Saturday, February 10, 2007

Game theory

Spent part of the day on my Social Studies assignment. This was to design and construct a game that helped students learn about any area of social studies in an engaging way. This kind of thing is gravy to me, as I used to make board games and such for my own amusement as a young (and very probably maladjusted) child. I designed a board game with trivia questions on cards; I drew a freehand outline of the United States and put a series of squares more or less within those parameters. All the questions had to do with the expansion of the United States, from the 1600s to about 1890 or so. And because this is Texas and I geared it to fourth grade, I weighed the deck heavily with questions on Texas history.

I didn't do any deep research for the questions, but I did look up (on the web) specific dates, names of battles and treaties, and so forth for every question. And I've got to say this about American expansion: the United States broke treaties with everyone. We made solemn agreements with, and then stabbed in the back, not just all the Indian tribes, but the French, the British, Spain, Mexico.

And here's the big lesson, which Texans in particular, with the skewed "history" they force feed their children, seem completely oblivious to. Aside from Alaska and the Louisiana Purchase, which was a criminally good bargain made at war-weary Napoleon's expense, pretty much all of our expansion came from unprovoked wars, land-grabs and violent border disputes. We sure showed Mexico good at San Jacinto, huh? That taught them a lesson! Namely, not to welcome American settlers onto their land. Hey, maybe we Texians as a people have a sort of atavistic memory of this perfidy, and that's why we're so afraid to open this land back to them again. The thief, that is, thinks everyone is a thief.

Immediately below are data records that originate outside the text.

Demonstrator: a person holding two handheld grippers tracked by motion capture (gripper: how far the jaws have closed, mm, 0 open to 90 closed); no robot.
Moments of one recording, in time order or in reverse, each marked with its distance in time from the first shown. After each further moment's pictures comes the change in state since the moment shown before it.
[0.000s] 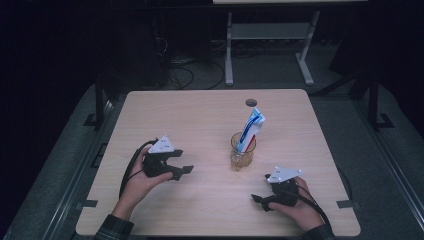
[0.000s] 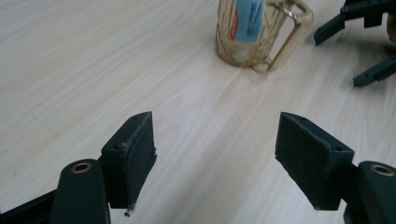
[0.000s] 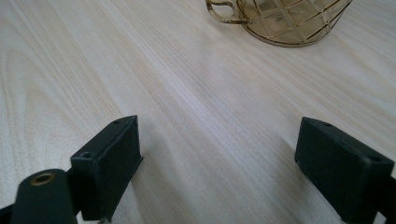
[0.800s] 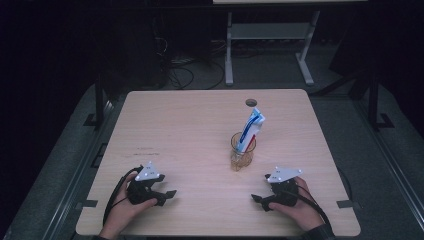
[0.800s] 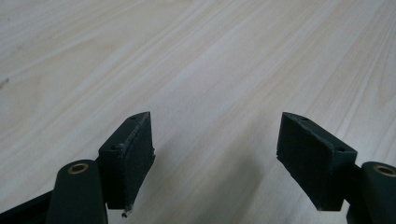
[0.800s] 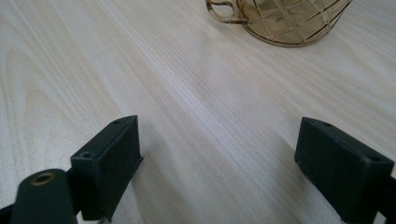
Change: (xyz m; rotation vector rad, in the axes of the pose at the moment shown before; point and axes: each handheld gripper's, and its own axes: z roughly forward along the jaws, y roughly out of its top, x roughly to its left) left arm -0.012 -0.080 -0.016 0.122 0.069 -0.070; right arm 0.000 0.000 0.000 0.001 -0.002 -0.001
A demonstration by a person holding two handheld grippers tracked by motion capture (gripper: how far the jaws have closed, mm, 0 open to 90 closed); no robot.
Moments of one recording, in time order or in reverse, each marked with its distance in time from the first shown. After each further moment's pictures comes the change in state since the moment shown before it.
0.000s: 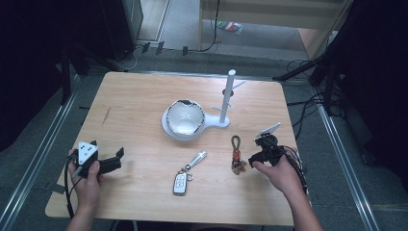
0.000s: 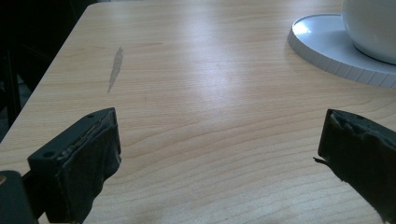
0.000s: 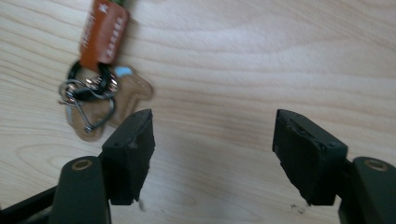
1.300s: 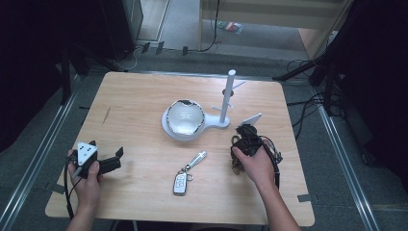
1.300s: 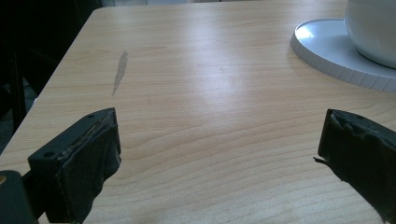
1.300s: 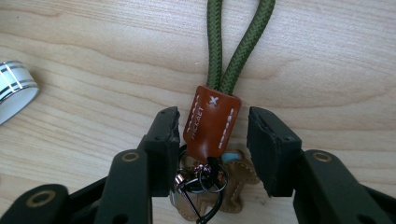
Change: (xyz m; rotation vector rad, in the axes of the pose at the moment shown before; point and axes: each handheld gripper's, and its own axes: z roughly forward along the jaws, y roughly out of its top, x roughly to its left) left arm 0.000 -0.001 -0.001 -0.022 0.012 -0.009; right arm 0.038 0.048 0.026 0.058 0.165 0.117
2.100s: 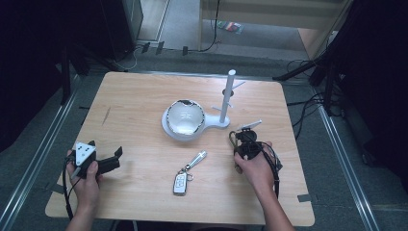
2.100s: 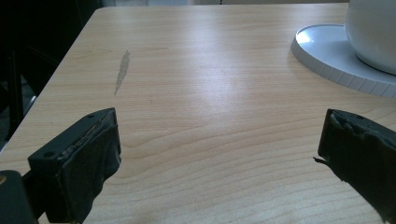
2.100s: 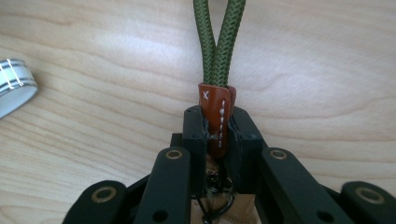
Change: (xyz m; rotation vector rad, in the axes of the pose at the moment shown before) left arm 0.002 0.000 -0.001 -0.008 0.000 -0.017; right arm 0.006 -0.024 -0.001 -0.205 -0.057 -0.074
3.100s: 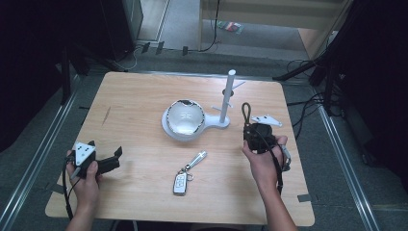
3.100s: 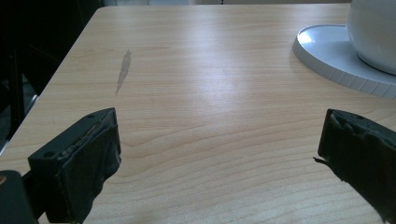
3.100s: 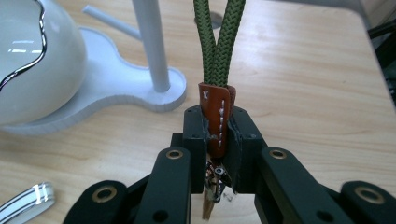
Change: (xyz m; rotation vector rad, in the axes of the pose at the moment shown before) left arm 0.000 0.000 0.000 0.006 0.004 -0.003; right arm -0.007 -0.003 -0.056 -0.562 -0.097 -0.019
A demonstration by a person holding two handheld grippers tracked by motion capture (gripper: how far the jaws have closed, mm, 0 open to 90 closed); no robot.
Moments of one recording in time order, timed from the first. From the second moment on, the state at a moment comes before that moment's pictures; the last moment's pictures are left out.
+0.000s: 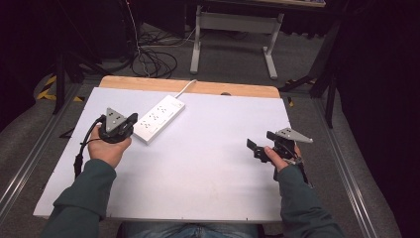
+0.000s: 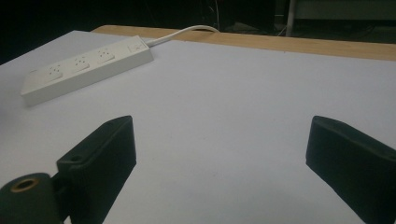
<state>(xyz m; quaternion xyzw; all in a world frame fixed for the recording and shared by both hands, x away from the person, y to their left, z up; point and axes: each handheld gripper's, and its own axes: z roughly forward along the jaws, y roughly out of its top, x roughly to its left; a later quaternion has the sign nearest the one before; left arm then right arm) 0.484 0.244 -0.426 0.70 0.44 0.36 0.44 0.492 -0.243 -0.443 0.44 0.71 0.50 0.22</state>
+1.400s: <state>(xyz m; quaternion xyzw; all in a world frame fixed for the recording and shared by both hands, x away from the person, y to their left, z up) 0.510 0.226 -0.440 0.73 0.43 0.33 0.41 0.495 -0.241 -0.445 0.44 0.71 0.50 0.22</state>
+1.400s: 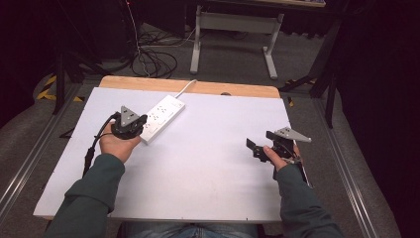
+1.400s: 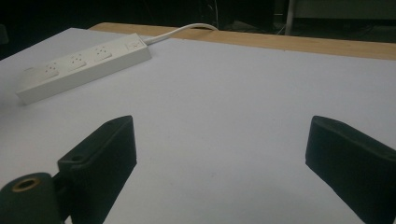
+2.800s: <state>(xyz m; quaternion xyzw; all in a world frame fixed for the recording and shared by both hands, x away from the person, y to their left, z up) 0.543 0.196 -0.466 0.79 0.42 0.30 0.32 0.492 -0.243 -0.445 0.44 0.71 0.50 0.22</state>
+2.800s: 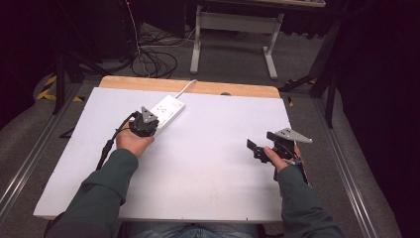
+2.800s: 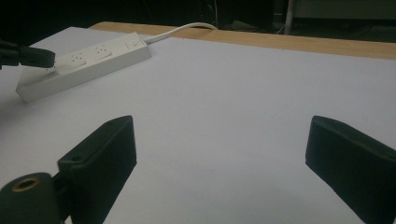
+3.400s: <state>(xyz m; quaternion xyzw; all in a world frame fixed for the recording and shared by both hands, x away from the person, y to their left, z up) 0.546 0.194 -0.470 0.80 0.42 0.30 0.30 0.492 -0.242 -0.445 0.44 0.71 0.50 0.22</state>
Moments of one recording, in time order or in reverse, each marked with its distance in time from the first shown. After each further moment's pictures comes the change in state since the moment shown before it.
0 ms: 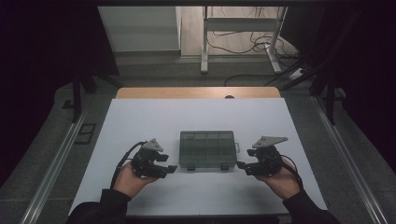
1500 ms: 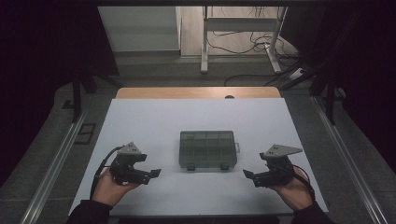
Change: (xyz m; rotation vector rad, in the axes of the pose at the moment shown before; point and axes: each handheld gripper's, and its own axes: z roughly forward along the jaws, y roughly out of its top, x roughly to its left) left arm 0.011 -0.037 -0.039 -0.073 0.065 -0.074; right arm 0.004 -0.025 -0.026 -0.060 -0.028 -0.001
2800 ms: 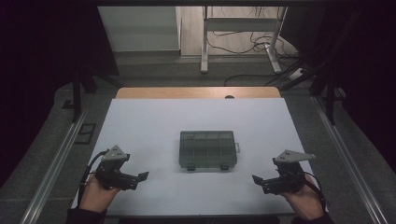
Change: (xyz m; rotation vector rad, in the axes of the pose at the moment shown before) left arm 0.007 -0.023 -0.026 -0.061 0.103 -0.020; right arm -0.002 -0.018 -0.023 0.014 -0.051 0.078
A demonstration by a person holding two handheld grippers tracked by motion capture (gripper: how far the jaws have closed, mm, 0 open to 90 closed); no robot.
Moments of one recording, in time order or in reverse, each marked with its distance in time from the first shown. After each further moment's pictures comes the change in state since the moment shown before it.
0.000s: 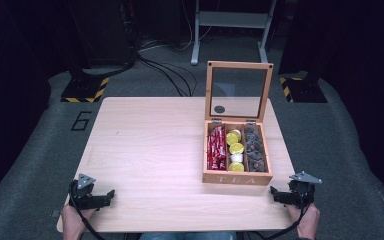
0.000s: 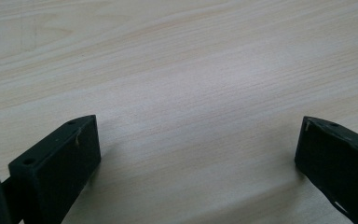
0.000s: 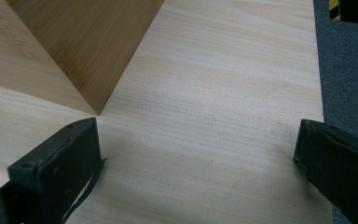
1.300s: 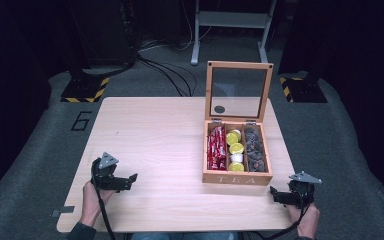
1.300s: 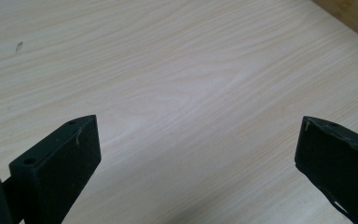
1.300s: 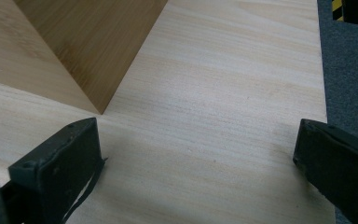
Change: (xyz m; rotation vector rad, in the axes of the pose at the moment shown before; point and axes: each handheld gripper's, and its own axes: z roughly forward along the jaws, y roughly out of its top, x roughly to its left) left arm -0.052 0.085 0.004 -0.059 -0.172 0.132; right arm 0.000 0.000 0.000 0.000 0.010 -0.014
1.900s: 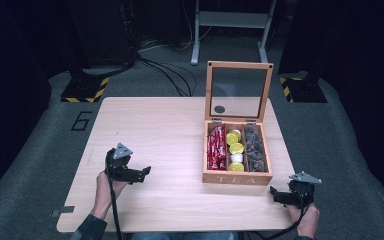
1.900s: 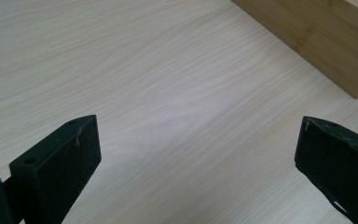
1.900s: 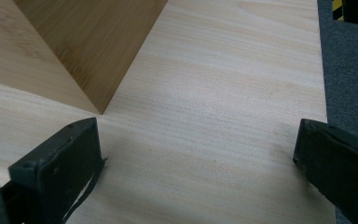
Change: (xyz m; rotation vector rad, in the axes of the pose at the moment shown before) left arm -0.024 0.037 0.013 -0.020 -0.057 0.038; right arm 0.000 0.000 0.000 0.000 0.000 0.002
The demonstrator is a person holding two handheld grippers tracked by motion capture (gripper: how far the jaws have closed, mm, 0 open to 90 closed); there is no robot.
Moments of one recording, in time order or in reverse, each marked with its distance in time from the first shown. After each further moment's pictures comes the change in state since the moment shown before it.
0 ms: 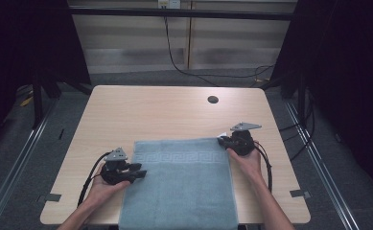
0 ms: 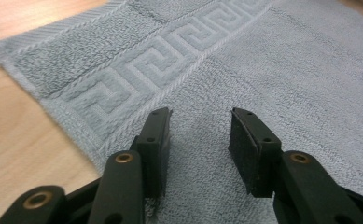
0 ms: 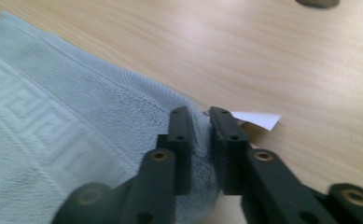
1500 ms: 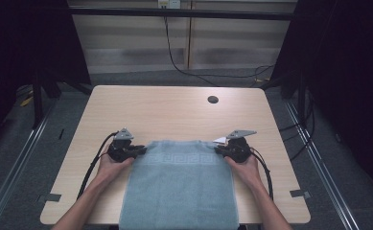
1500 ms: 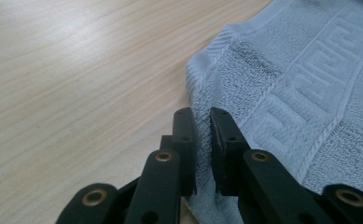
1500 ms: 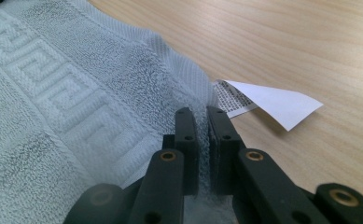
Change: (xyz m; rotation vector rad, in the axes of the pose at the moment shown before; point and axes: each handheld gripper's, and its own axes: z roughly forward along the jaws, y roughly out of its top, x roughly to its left) left arm 0.051 0.038 0.031 -0.008 0.107 0.016; right arm 0.009 -0.019 0.010 0.053 0.094 -0.029
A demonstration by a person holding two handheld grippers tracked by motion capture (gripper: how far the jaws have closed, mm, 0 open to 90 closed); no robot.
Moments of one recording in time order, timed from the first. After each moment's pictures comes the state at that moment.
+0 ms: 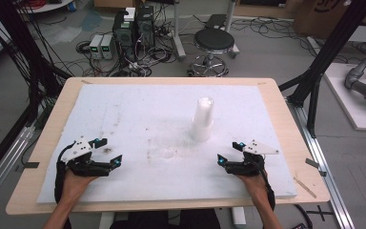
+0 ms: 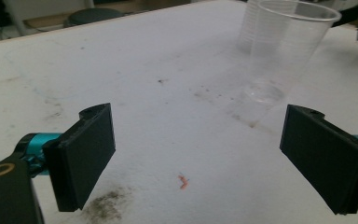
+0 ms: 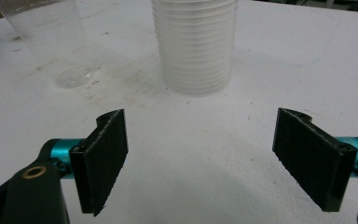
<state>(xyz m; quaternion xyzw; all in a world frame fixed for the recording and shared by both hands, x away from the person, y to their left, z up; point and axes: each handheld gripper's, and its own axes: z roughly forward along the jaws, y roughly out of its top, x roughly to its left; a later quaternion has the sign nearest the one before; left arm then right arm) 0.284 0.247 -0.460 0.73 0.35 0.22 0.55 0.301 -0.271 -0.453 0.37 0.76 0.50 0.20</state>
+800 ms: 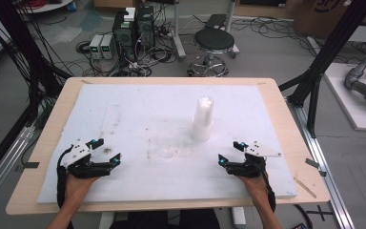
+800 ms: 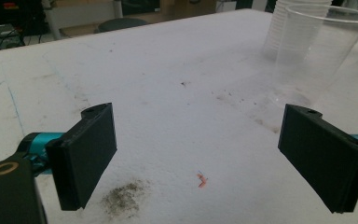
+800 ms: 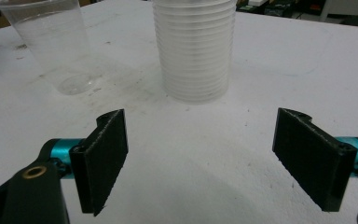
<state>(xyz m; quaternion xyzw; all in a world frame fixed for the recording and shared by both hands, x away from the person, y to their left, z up) 0.278 0.249 -0.467 0.70 0.37 0.25 0.56 0.296 -0.273 -0.453 0.36 0.75 0.51 0.22</state>
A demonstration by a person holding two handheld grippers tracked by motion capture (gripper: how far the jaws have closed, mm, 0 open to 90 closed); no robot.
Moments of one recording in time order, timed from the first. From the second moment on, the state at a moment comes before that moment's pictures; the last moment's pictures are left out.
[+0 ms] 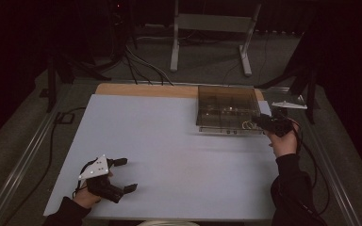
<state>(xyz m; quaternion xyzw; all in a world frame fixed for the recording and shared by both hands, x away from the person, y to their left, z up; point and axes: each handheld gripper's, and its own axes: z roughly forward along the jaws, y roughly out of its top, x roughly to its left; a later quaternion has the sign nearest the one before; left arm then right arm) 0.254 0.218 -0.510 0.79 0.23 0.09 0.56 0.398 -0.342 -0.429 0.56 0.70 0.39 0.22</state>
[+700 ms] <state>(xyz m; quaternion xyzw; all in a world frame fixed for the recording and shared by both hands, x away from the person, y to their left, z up) 0.254 0.219 -0.510 0.79 0.23 0.09 0.56 0.367 -0.273 -0.396 0.42 0.77 0.47 0.14</state>
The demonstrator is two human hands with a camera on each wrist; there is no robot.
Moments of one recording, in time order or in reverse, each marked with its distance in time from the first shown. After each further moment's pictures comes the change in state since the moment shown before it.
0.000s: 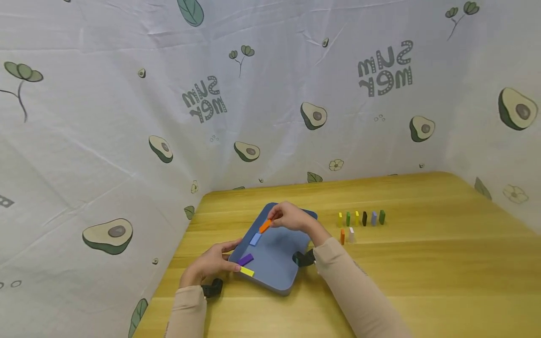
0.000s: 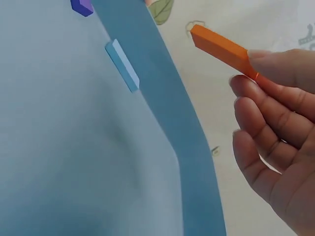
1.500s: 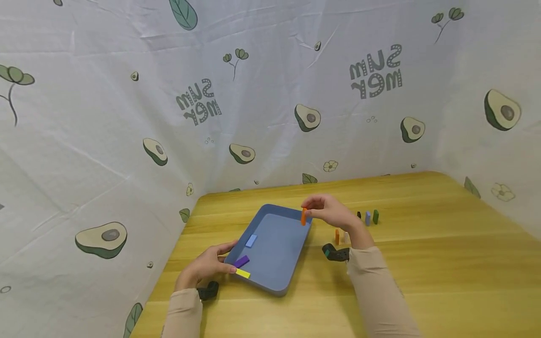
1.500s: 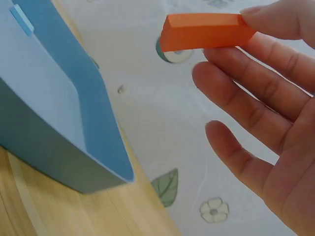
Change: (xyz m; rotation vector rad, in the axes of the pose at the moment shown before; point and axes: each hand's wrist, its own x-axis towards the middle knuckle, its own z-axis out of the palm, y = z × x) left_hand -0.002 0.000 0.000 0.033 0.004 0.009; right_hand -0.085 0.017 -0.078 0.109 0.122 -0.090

In the evening, I went to my parents' house and my dad and I watched my main man Sugar Shane make a big comeback. Yes, while I've barely ever mentioned it here, professional boxing is a lifelong passion for me. I've been a big fan of this guy for years, and while at 35 he's not quite as fast and agile as I remember, he completely dominated Luis Collazo. Last year, Collazo showed himself to be a tough contender against another favorite of mine, Ricky Hatton. So it was pleasing to see Shane knocking his guy around with consummate skill, knowing that Collazo was no powderpuff. In addition to being one of the finest practitioners of the sweet science ever, Shane's always been great that way: immediate rematches to those who beat him, and seeking out opponents that will give him a challenge rather than an easy win and a payday.

But watching Shane did also remind me of J, my sweet, grumpy roommate of six years ago now. She died at far too young an age, after an operation on her spine led to infection. She lingered for a while, probably not in pain but totally unresponsive, and died at the house that she shared with Deep Blue and me, with her mother by her side. I introduced J to boxing, and the first match she ever saw was with us, at that house, and it was Sugar Shane at his peak, kicking someone's ass so handily, and so beautifully, that we all shouted for joy.

And believe me, most people --- especially girls --- watching their first boxing match ever don't shout with joy when someone goes down.

So I thought of J, who had a lot of health problems and needed a brace to walk, and how she was a well-known figure in the local music scene, and how beloved she was by local bands and promoters and fans. Despite her physical limitations, she went out and kicked society's ass and enjoyed everything that she wanted to experience.

Six years ago.

And I'm still here, tears welling up just a bit.

I need to stop this negativity shit. Life's too short.